The common features of all neurodegenerative diseases, including Alzheimer's disease, Parkinson's disease, Amyotrophic Lateral Sclerosis (ALS), and Huntington's disease, are the accumulation of aggregated and misfolded proteins and the progressive loss of neurons, leading to cognitive decline and locomotive dysfunction. Still, they differ in their ultimate manifestation, the affected brain region, and the kind of proteinopathy. In the last decades, a vast number of processes have been described as associated with neurodegenerative diseases, making it increasingly harder to keep an overview of the big picture forming from all those data. In this meta-study, we analyzed genomic, transcriptomic, proteomic, and epigenomic data of the aforementioned diseases using the data of 234 studies in a network-based approach to study significant general coherences but also specific processes in individual diseases or omics levels. In the analysis part, we focus on only some of the emerging findings, but trust that the meta-study provided here will be a valuable resource for various other researchers focusing on specific processes or genes contributing to the development of neurodegeneration.

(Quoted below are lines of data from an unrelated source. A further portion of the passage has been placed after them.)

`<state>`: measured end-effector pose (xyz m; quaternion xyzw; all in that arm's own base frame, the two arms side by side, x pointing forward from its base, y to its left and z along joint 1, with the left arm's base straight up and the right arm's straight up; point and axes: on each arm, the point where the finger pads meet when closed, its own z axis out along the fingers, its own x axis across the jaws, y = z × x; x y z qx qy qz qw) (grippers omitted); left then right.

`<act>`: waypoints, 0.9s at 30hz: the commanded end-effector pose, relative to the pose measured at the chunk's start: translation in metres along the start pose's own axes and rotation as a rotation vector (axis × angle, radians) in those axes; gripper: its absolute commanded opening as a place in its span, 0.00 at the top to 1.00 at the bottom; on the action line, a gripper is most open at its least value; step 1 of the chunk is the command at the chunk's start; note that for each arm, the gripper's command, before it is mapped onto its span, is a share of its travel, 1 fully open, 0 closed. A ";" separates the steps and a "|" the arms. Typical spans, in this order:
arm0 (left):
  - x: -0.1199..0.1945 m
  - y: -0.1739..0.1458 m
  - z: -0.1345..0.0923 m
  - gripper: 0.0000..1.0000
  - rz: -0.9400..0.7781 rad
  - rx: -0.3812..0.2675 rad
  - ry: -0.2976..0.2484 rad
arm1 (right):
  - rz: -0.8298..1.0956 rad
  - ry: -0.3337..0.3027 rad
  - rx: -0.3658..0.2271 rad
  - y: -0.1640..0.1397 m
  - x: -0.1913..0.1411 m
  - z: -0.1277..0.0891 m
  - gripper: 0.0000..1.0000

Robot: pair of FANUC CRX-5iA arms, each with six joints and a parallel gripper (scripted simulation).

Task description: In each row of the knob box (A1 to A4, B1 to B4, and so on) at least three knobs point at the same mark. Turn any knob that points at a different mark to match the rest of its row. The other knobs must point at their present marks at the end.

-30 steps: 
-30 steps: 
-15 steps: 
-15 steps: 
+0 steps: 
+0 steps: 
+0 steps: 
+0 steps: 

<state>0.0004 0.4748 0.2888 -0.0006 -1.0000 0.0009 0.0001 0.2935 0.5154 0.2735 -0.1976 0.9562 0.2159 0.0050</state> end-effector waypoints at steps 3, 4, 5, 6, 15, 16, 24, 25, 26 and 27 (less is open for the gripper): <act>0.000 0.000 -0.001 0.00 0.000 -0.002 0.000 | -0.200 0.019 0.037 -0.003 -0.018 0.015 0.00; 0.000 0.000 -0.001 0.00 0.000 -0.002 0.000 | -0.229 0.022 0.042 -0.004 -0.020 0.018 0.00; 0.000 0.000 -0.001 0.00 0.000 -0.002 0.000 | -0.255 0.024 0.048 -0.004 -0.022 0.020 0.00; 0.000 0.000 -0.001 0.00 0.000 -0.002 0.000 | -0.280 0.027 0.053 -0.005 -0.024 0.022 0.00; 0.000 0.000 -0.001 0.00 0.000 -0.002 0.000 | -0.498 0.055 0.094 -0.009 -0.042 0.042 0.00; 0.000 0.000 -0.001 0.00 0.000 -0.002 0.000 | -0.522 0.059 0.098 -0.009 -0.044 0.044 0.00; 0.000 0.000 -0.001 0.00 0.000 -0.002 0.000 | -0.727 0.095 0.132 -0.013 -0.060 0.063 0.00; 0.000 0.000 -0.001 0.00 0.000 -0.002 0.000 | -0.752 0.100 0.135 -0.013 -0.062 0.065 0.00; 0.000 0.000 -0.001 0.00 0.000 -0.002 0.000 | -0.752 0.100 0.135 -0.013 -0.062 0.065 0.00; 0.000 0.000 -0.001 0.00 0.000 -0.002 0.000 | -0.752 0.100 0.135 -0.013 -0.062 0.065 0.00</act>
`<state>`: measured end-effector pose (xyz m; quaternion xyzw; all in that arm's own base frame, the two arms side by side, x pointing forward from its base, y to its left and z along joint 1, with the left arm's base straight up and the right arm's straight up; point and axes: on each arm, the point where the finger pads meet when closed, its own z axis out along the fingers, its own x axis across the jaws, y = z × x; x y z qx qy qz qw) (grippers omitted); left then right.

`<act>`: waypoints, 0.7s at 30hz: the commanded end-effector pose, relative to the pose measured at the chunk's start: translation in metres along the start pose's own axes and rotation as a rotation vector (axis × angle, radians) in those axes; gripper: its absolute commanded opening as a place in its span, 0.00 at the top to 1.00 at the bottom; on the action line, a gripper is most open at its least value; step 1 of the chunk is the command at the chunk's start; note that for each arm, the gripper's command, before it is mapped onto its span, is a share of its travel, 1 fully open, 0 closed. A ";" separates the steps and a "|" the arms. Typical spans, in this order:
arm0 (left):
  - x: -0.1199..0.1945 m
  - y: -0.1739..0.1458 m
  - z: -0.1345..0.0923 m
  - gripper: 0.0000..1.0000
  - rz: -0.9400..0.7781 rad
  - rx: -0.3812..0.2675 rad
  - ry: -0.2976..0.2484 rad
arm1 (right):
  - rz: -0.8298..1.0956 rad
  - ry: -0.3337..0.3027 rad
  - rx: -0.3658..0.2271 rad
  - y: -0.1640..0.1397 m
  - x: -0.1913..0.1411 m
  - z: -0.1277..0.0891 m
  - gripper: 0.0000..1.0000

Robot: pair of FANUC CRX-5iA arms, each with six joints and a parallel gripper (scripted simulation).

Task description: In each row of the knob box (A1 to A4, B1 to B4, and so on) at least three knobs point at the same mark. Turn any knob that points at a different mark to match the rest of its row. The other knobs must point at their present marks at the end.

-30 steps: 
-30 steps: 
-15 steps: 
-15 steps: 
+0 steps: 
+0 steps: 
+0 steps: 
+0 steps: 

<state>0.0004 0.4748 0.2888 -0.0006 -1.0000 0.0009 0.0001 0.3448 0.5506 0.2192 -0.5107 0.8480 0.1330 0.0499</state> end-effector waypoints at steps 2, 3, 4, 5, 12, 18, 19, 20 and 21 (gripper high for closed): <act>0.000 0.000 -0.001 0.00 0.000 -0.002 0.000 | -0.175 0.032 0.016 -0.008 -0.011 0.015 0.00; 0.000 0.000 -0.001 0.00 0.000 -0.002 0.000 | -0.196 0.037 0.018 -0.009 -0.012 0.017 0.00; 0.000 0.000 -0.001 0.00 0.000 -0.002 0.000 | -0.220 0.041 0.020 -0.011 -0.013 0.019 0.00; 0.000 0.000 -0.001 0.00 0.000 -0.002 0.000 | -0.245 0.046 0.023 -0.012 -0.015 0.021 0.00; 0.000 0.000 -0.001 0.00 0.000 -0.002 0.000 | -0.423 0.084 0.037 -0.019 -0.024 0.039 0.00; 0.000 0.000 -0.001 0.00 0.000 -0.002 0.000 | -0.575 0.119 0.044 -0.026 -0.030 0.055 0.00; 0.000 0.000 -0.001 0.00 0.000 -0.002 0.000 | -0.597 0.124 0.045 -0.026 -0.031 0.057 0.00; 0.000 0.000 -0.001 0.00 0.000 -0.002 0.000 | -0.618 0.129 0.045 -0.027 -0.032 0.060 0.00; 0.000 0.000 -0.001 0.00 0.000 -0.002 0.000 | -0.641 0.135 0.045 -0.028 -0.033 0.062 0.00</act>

所有神经退行性疾病,包括阿尔茨海默病、帕金森病、肌萎缩侧索硬化症(ALS)和亨廷顿舞蹈病,其共同特征是聚集和错误折叠的蛋白质积累以及神经元的逐渐丧失,导致认知能力下降和运动功能障碍。然而,它们在最终表现、受影响的脑区以及蛋白病类型方面存在差异。在过去几十年中,大量过程被描述为与神经退行性疾病相关,这使得越来越难以从所有这些数据中把握整体情况。在这项元研究中,我们使用234项研究的数据,采用基于网络的方法分析上述疾病的基因组、转录组、蛋白质组和表观基因组数据,以研究显著的一般相关性以及个体疾病或组学水平上的特定过程。在分析部分,我们仅关注一些新出现的发现,但相信这里提供的元研究将成为其他专注于导致神经退行性变的特定过程或基因的众多研究人员的宝贵资源。